§ About this task
For the entries below, print exactly the lines between the line holding "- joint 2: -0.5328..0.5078" and the line holding "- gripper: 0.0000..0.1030", inclusive, and nothing else.

####

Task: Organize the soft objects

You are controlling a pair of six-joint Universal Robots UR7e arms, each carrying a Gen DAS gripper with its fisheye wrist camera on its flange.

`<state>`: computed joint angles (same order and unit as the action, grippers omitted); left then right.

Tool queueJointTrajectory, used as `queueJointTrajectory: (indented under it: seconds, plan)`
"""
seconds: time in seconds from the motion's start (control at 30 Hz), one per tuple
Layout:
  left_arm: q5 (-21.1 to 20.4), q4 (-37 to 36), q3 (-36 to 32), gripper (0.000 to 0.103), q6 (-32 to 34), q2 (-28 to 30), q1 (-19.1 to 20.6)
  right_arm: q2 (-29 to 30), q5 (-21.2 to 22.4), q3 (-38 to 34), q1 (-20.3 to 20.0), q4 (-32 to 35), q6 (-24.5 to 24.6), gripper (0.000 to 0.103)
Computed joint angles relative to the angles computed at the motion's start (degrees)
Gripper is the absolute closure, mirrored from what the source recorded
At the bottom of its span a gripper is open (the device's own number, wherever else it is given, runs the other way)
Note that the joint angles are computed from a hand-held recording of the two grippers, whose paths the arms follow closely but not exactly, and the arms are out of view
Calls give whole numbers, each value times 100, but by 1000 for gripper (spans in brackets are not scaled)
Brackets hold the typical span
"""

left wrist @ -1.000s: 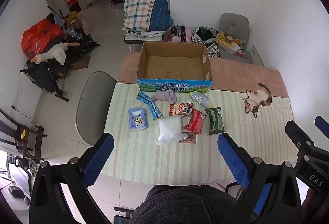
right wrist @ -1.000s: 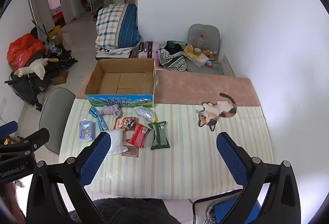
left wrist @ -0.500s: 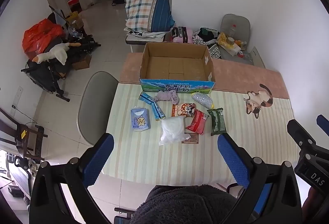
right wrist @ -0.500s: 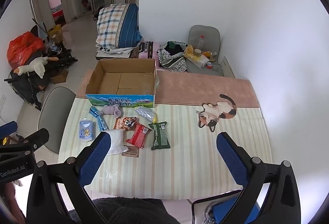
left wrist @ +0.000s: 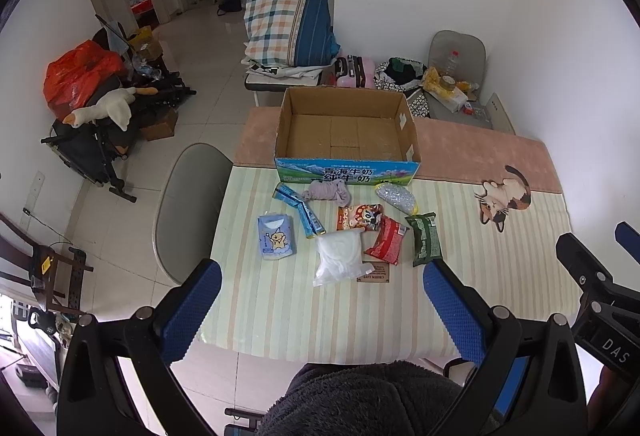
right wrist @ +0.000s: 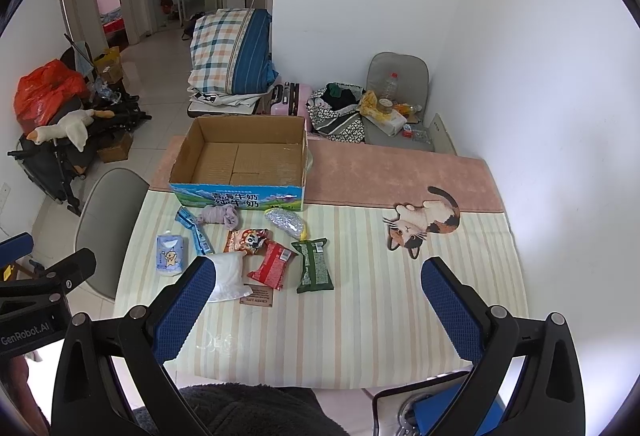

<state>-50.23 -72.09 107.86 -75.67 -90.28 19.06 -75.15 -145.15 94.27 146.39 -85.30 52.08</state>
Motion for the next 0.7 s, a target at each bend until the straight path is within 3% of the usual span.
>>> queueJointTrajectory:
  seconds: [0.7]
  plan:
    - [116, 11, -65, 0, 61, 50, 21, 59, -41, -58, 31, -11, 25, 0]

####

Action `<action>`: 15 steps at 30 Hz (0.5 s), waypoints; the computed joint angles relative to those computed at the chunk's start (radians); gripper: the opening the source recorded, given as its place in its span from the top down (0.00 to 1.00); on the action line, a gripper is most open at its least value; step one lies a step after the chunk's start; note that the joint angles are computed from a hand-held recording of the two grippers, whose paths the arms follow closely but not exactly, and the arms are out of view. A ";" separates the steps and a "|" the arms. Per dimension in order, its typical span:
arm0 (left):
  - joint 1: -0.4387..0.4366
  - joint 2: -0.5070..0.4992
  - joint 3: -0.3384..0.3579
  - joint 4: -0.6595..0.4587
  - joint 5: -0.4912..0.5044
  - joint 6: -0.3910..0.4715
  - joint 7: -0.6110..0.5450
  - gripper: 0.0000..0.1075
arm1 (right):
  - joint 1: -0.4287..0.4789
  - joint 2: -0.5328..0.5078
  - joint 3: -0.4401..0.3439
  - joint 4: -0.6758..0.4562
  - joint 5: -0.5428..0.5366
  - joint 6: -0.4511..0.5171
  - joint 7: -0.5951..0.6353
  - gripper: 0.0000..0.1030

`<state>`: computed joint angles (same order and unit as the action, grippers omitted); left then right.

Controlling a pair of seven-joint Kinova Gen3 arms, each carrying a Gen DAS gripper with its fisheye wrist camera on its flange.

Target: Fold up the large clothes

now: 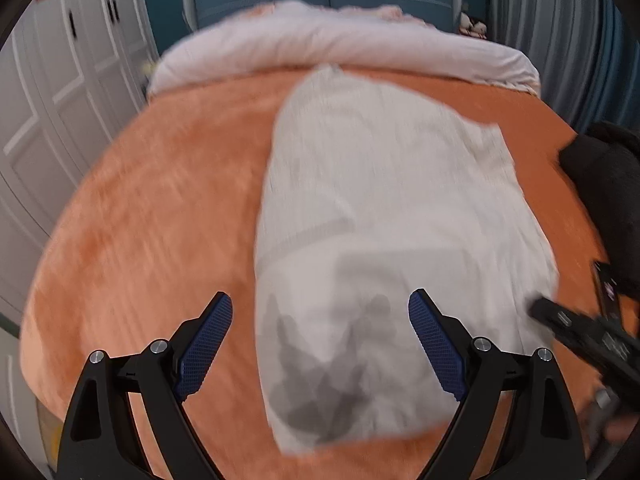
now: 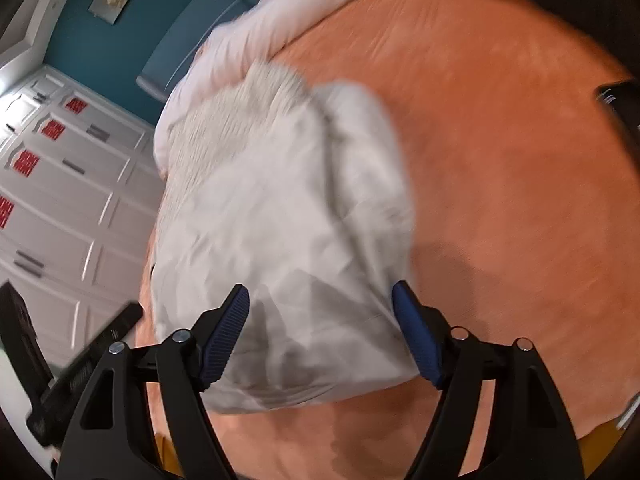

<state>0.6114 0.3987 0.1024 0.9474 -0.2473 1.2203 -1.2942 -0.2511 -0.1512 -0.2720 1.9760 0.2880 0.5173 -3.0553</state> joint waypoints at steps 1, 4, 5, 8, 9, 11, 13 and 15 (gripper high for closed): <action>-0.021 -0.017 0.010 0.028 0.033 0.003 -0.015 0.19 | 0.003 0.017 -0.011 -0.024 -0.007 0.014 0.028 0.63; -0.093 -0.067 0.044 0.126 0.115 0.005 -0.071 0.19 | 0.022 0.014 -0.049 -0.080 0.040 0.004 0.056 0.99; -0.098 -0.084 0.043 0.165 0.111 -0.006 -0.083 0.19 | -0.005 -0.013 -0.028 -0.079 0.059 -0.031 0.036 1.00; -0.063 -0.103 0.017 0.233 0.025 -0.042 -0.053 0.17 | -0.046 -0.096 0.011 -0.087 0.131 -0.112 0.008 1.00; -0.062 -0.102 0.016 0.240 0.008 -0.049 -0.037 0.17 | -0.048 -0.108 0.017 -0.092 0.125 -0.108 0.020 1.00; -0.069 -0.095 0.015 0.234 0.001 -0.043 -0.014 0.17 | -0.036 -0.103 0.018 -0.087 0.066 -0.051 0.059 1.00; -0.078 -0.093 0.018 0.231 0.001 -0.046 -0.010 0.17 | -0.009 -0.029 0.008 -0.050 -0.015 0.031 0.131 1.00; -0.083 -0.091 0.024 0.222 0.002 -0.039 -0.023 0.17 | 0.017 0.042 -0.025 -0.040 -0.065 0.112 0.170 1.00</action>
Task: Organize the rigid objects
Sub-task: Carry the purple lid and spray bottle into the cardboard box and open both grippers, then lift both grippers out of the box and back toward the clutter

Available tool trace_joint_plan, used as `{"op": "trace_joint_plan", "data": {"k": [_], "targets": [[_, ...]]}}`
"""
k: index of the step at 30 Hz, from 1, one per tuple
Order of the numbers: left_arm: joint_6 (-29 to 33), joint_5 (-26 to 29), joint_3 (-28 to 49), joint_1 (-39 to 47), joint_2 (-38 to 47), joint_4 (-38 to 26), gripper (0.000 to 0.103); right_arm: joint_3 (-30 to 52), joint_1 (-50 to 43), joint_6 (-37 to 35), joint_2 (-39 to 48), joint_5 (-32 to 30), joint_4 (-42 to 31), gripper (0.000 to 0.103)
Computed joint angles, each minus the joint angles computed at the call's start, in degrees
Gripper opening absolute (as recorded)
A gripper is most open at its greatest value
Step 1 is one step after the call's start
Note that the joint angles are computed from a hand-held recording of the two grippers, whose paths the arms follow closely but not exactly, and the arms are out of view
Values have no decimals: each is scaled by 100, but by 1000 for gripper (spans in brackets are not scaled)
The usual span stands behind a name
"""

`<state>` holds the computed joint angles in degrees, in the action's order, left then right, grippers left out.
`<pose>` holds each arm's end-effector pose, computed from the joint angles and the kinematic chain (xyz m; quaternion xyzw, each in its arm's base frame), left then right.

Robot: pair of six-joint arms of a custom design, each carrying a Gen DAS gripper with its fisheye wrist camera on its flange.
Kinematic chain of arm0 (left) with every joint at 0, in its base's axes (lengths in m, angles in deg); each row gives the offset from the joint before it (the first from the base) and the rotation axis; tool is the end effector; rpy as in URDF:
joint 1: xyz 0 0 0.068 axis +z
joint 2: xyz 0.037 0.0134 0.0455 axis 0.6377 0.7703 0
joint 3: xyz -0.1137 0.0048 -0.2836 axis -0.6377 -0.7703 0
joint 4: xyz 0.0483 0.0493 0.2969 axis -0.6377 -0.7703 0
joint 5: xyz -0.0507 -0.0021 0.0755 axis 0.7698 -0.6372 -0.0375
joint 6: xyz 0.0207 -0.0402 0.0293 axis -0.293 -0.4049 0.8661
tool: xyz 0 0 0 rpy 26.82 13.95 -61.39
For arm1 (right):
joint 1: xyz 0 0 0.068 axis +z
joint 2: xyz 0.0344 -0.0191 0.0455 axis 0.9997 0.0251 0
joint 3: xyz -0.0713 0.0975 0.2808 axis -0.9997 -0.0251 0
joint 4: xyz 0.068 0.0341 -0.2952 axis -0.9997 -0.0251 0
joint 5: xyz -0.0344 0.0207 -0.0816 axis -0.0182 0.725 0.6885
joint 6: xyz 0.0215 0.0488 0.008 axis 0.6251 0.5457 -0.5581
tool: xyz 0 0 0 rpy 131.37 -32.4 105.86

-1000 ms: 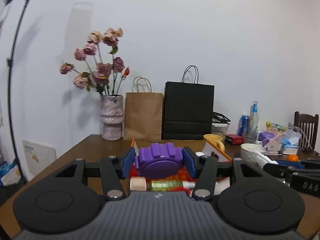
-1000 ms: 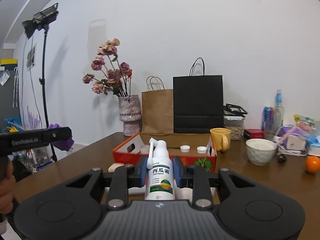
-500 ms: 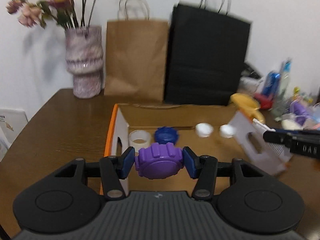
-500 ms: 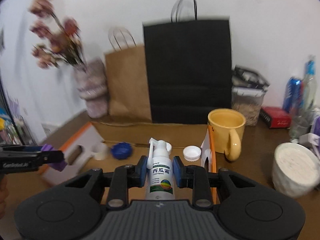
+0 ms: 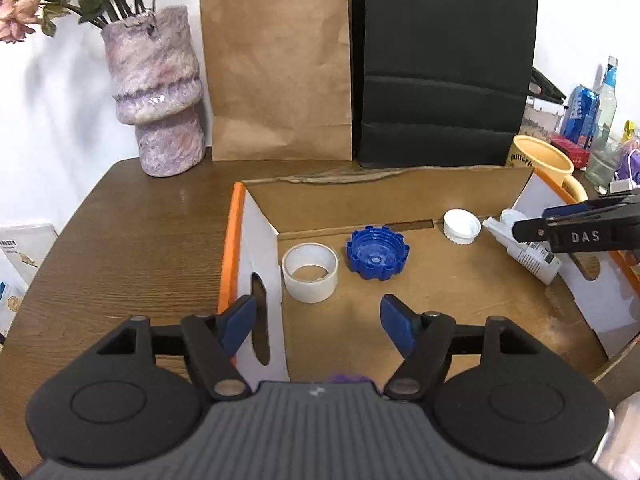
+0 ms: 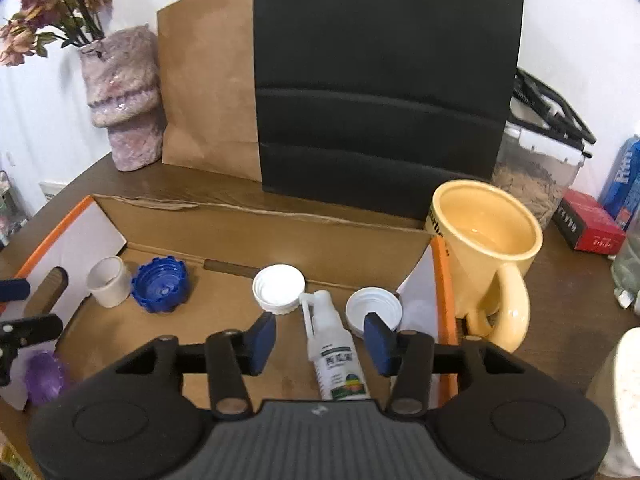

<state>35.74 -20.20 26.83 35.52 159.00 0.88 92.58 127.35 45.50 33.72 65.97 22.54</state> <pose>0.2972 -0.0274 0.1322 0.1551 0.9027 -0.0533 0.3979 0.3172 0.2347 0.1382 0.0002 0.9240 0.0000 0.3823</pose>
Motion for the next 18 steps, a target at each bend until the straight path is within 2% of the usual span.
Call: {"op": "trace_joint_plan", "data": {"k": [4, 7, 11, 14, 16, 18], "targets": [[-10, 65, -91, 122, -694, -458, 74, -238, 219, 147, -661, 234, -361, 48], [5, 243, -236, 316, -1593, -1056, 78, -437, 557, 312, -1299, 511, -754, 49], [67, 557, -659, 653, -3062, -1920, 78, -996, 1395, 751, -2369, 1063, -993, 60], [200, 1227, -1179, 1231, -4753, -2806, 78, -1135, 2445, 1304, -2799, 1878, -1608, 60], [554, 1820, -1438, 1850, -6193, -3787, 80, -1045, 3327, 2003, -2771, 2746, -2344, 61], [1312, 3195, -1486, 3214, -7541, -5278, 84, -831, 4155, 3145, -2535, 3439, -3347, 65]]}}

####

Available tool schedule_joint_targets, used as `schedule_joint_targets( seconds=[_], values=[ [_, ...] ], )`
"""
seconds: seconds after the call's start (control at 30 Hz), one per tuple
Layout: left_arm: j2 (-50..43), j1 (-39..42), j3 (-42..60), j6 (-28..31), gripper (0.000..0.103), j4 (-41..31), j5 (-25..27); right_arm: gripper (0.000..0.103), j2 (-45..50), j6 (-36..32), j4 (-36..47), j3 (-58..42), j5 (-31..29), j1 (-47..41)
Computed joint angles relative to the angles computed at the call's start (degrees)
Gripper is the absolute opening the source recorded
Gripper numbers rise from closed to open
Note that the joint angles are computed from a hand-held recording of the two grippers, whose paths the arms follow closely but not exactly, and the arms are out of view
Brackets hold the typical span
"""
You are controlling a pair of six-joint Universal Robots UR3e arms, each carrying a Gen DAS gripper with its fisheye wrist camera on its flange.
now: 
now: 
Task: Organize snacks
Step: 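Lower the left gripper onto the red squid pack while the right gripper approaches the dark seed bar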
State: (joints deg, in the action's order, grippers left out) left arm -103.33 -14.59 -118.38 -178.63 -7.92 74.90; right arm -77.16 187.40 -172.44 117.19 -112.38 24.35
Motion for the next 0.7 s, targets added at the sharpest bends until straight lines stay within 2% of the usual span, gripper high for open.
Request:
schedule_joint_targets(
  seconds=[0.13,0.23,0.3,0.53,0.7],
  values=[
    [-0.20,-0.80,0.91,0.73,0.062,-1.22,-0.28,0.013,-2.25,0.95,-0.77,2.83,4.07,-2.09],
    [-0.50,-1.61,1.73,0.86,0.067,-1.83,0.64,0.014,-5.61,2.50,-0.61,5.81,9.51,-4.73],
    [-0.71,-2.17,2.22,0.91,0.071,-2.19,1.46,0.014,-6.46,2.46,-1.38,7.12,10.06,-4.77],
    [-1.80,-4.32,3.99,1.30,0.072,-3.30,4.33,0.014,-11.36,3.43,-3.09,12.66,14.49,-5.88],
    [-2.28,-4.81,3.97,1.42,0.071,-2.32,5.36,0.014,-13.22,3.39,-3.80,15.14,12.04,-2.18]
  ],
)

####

§ Final answer
  - joint 2: -0.5328..0.5078
  - joint 3: -0.4401..0.3439
  - joint 4: -0.6758..0.4562
  - joint 5: -0.5428..0.5366
  - joint 6: -0.4511..0.5171
  - joint 7: -0.5951..0.6353
  - gripper: 0.0000..0.1030

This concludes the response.